Gating Aggregator: The Gating Aggregator is responsible for merging the semantic and structural embeddings generated by the Concept Name Encoder and GIT, respectively. This is done through a gated mechanism [ 10 ] that dynamically balances the importance of semantic and structural information for each concept. The gating function, controlled by a learnable weight matrix and bias, determines how much semantic information versus structural information should be reflected in the final embedding. This step ensures that the final embeddings used for matching are an optimal blend of both types of information, tailored to the specific characteristics of the ontologies being compared. Mappings Selector: The final step in BioGITOM’s architecture is the Mappings Selector, which compares the merged embeddings to identify correspondences between concepts from different ontologies. A similarity measure, such as cosine similarity, is applied to determine how closely the embeddings match. The output is a set of mappings between concepts, along with confidence scores indicating the strength of each match.

For this evaluation, BioGITOM was applied in its standard configuration without any taskspecific modifications. This approach demonstrates the system's inherent versatility and robustness, as it was capable of achieving high performance without the need for additional customization.

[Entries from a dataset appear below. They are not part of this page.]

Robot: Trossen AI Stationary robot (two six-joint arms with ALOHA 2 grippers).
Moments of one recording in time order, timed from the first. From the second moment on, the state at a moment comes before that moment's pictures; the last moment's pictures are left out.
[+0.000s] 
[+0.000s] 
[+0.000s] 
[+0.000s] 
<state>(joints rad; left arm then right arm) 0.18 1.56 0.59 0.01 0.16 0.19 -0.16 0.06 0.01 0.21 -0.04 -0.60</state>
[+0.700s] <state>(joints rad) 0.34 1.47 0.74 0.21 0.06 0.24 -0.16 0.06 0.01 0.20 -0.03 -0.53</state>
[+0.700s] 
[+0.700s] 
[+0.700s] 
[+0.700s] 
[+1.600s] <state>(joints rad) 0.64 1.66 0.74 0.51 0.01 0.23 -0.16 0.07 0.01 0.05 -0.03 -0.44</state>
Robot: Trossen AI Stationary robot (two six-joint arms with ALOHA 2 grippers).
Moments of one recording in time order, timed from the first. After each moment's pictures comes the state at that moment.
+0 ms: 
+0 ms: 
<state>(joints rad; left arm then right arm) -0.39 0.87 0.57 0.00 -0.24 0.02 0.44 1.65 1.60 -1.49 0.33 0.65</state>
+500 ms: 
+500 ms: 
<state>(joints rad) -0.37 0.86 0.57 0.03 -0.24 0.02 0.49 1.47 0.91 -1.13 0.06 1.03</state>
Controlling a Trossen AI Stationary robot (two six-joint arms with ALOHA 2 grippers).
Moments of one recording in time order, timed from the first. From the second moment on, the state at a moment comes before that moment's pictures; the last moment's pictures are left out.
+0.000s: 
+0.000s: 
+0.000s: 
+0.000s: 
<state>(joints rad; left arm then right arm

The results underscore BioGITOM's effectiveness and generalizability across different OM tasks within the biomedical domain, highlighting its potential as a reliable tool for diverse applications.

BioGITOM is currently in the development phase and has not yet been released to the public. A public release is planned once the core development is finalized, ensuring that the system is fully functional and ready for broader use in OM tasks.

Table 2 shows that BioGITOM performs exceptionally well on the DOID-NCIT dataset, achieving a precision of 0.944 and an F1 score of 0.913. While BioGITOM's recall value (0.884) is slightly lower than the highest recall of 0.959 achieved by LogMapBio, its overall performance remains highly competitive, demonstrating a strong balance between accuracy and recall.

As shown in Table 3, BioGITOM delivers outstanding performance on the SNOMED-FMA (Body) dataset, achieving the highest precision (0.962), recall (0.886), and F1 score (0.923) among all competing methods.

As shown in Table 4, BioGITOM demonstrates strong performance on the SNOMED-NCIT (Pharm) dataset, achieving the highest precision (0.983). However, its recall is relatively lower at 0.713, leading to an F1 score of 0.827. Despite this, BioGITOM secures the second position overall in this dataset, reflecting its high accuracy in producing correct mappings while acknowledging room for improvement in capturing a greater number of relevant matches.

The experimental results highlight the significant advantages of BioGITOM compared to other highly ranked systems. A key strength of our approach lies in the Graph Isomorphism Transformer (GIT) model, which effectively generates contextually relevant representations, enabling the system to handle the complexities of biomedical ontologies. This capability is especially valuable when working with intricate and heterogeneous ontological structures.

However, a limitation of our current approach is its focus solely on generating equivalent mappings. This narrow focus does not fully address other types of semantic relationships, such as subsumption, which may be crucial in certain OM tasks.

To enhance the system’s versatility and performance, we are actively investigating ways to expand the range of matching relationships that BioGITOM can handle, moving beyond simple equivalences to include subsumption, and other relevant relationships.

Additionally, we are exploring the transfer of concept representations into a hyperbolic integration space. This shift is motivated by the limitations of Euclidean space for hierarchical ontologies, where distortions can occur. Hyperbolic space is better suited for preserving hierarchical structures, and we believe that this transformation will significantly improve BioGITOM’s accuracy and representation of complex ontological relationships [ 11, 12 ].